All I want to do is to construct a matrix $\mathcal{A}$ (refer to bigA2 and bigA3 in the code) whose $i$-th row is $vec(U_1^TA_iU_1)^T$, and $U_1$ is a column-orthogonal matrix with columns being those $r$ eigenvectors corresponding to the $r$ positive eigenvalues of $X_0$. In the code, bigA1=$\mathcal{A_1}$ is the matrix whose $i$-th row is $vec(A_i)^T$. Using facts from Kronecker product, we can also construct the matrix I want by the formula:
$\mathcal{A}=\mathcal{A_1}(U_1^T\otimes U_1^T)^T$
However, the output is
>> [U1_cond,A_cond1,A_cond2,A_cond3]=test(X0,A)
U1_cond =
1.0000
A_cond1 =
5.4172
A_cond2 =
Inf
A_cond3 =
Inf
That means even if the condition numbers $\kappa(U_1^T\otimes U_1^T)=1$ and $\kappa(\mathcal{A_1})=5.4172$, $\kappa(\mathcal{A})=+\infty$, no matter which method I used to obtain it. This contradicts to the fact that condition number is sub-multiplicative.

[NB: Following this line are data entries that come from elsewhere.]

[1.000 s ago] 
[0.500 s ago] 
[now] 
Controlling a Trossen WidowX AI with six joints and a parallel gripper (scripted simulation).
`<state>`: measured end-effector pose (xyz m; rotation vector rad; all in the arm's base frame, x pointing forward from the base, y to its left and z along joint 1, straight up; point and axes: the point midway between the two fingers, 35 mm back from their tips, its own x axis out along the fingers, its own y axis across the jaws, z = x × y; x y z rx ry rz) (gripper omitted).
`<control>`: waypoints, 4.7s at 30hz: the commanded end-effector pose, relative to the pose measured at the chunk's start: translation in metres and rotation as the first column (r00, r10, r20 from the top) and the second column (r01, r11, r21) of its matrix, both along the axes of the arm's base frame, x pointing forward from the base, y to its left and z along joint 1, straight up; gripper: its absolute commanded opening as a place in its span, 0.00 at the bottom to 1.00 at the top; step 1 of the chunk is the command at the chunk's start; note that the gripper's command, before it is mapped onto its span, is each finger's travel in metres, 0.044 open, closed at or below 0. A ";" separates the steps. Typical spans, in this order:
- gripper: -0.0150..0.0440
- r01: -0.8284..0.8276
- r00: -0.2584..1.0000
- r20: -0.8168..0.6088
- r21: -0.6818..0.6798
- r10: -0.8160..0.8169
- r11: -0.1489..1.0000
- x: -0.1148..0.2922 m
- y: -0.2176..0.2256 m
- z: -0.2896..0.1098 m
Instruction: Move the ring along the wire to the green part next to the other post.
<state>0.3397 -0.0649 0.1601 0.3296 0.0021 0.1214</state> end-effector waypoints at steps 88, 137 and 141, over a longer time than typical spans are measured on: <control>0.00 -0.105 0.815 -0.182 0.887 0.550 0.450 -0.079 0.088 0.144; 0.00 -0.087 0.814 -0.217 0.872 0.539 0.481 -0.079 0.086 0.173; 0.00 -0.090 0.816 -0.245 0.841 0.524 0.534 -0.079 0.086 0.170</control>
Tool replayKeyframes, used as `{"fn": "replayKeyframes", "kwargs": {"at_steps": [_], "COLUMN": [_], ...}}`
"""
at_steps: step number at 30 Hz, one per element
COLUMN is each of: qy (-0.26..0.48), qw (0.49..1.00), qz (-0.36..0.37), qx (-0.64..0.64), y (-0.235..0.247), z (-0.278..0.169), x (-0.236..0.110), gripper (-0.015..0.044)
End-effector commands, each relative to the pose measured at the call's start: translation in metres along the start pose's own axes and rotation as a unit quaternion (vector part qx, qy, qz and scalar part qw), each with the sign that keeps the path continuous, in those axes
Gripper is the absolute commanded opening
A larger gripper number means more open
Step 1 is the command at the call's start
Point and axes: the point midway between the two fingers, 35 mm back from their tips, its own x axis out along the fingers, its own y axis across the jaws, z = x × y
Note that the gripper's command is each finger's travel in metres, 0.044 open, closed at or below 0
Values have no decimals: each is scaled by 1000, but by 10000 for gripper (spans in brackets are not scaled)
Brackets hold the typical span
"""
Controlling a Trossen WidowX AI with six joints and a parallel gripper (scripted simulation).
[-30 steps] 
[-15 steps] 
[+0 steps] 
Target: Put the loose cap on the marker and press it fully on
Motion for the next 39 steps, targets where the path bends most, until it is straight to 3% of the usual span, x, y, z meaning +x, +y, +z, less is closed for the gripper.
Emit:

Can anyone please explain this to me? Whether it's the problem of the code or some other maths problem? Thanks in advance for any possible answer.
The code I used to implement my idea:
function [U1_cond,A_cond1,A_cond2,A_cond3]=test(X0,A)
bigA1=[];
for i=1:size(A,1)
bigA1=[bigA1;A{i}(:)'];
end
A_cond1=cond(bigA1);
[U, D]=eig(X0);
r=sum(diag(D)>10^(-12));
[D, order]=sort(diag(D),'descend');
U=U(:,order);
U1=U(:,1:r);
U1_cond=cond(kron(U1',U1'));
bigA2=(kron(U1',U1')*bigA1')';
A_cond2=cond(bigA2);
if (r<size(U,2))
U2=U(:,r+1:size(U,2));
else U2=[];
end
D=diag(D);
X0=D(1:r,1:r);
for i=1:size(A,1)
A{i}=U1'*A{i}*U1;
end
bigA3=[];
for i=1:size(A,1)
bigA3=[bigA3;A{i}(:)'];
end
A_cond3=cond(bigA3);
where the inputs A is a cell $\{A_i\}$ of matrices and $X_0$ is a matrix.
If you need the input data, please let me know.